Work item: Where the word "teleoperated" appears in a line below, copy the whole line.

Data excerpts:
==================================================
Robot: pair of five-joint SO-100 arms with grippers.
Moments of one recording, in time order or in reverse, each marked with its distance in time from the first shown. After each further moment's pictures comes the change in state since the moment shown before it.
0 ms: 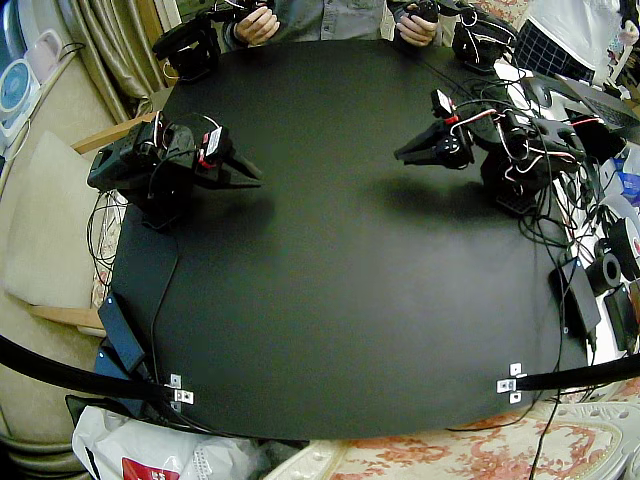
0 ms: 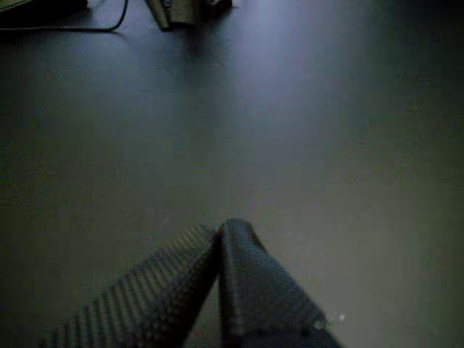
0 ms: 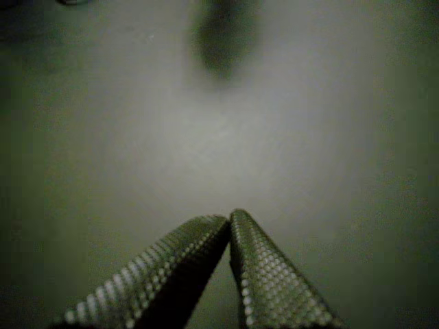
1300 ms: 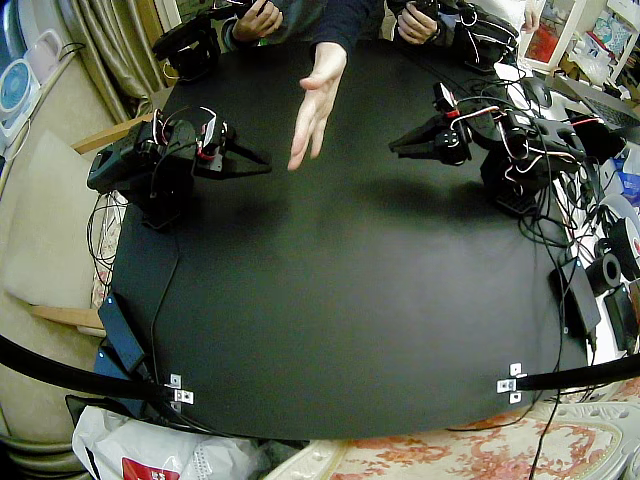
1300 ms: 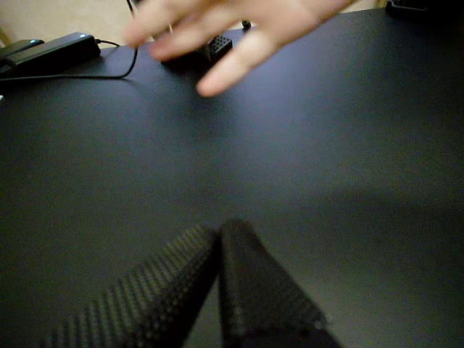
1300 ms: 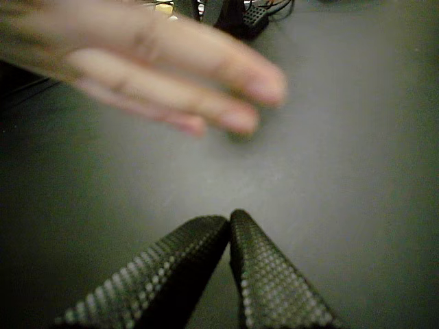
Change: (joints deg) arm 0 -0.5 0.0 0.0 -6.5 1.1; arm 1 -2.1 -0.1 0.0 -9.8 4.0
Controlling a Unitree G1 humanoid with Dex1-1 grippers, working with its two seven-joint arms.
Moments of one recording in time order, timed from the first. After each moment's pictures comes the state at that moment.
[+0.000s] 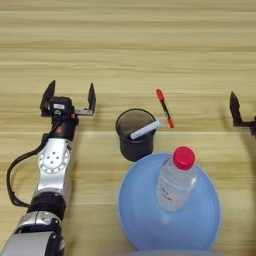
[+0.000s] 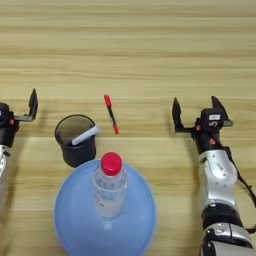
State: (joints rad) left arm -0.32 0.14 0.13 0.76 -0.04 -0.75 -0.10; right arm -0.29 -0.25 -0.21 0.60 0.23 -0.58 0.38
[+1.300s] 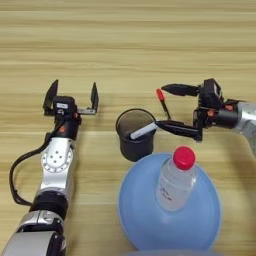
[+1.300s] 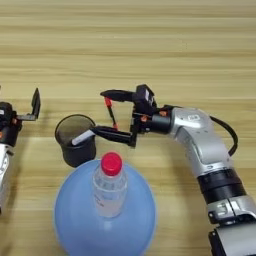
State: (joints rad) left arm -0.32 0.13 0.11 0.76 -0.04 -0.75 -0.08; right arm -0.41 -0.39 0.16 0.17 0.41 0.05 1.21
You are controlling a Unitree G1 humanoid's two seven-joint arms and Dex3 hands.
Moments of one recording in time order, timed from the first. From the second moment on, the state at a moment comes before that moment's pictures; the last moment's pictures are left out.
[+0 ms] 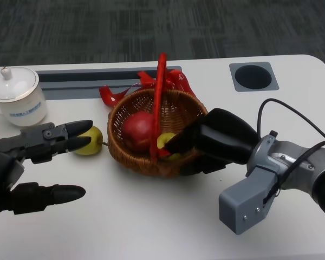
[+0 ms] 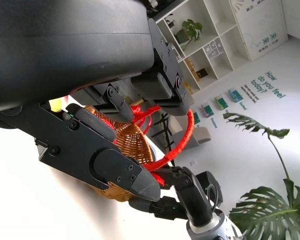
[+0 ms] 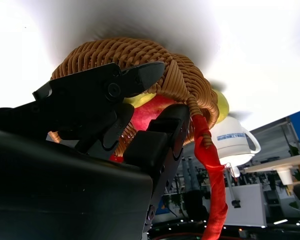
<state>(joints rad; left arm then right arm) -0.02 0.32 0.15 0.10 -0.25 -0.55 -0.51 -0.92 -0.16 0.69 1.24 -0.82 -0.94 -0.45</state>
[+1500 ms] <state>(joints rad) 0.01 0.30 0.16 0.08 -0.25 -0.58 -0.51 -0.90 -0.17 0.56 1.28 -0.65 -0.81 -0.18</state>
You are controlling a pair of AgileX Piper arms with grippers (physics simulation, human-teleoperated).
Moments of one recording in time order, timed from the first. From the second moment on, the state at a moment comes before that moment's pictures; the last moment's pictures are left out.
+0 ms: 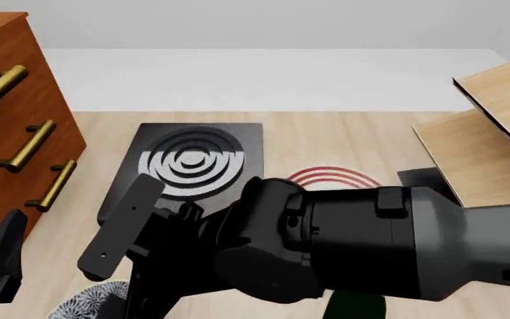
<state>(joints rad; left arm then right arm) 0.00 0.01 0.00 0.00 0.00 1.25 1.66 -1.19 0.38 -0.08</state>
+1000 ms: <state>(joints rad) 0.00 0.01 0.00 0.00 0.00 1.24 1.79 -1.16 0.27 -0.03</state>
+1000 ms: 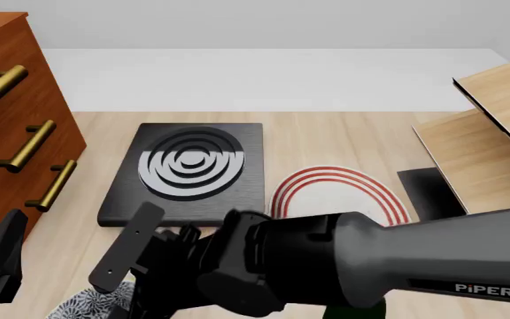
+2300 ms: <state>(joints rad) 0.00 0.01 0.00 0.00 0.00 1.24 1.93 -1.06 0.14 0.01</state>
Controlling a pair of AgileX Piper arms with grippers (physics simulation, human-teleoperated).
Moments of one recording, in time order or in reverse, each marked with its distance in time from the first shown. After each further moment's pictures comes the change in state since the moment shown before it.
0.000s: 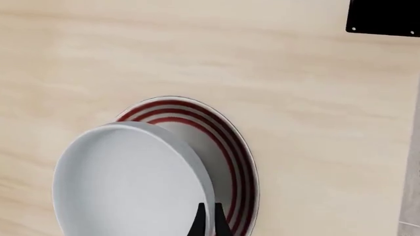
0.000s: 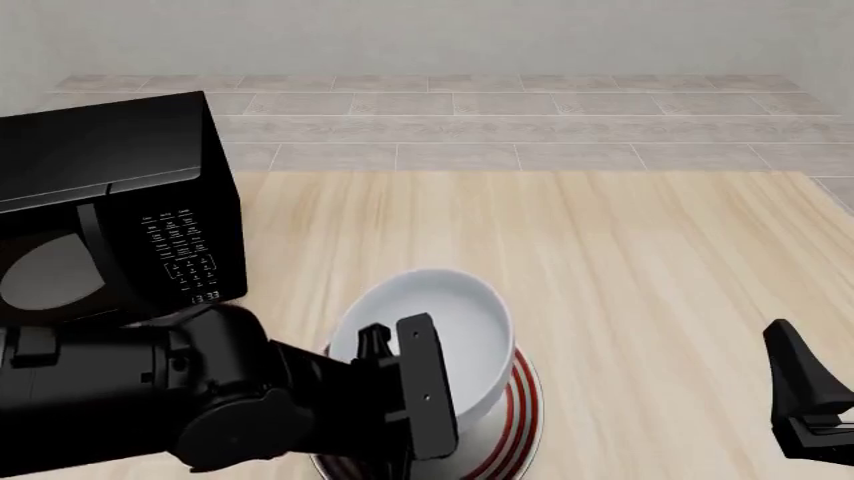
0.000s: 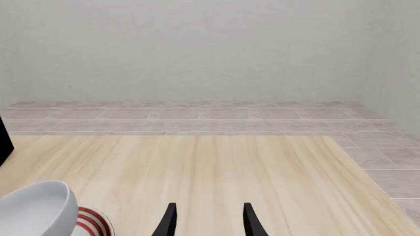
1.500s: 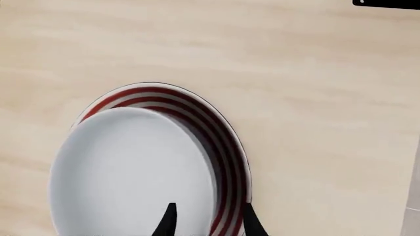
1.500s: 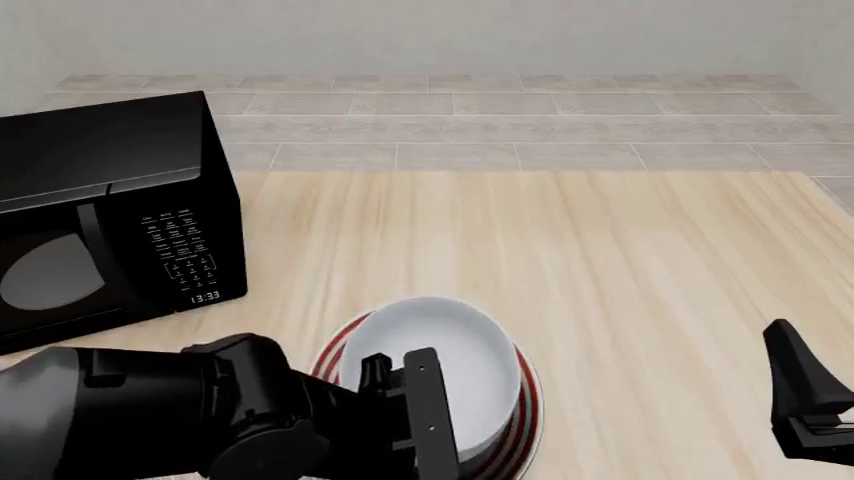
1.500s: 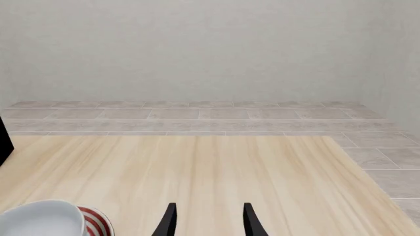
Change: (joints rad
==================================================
Response below:
You are controlling a pair of AgileX Piper arms with grippers (physics simulation, human-teleoperated).
Controlling a pair of AgileX Piper arms with grippers (physics simulation, human-teleoperated).

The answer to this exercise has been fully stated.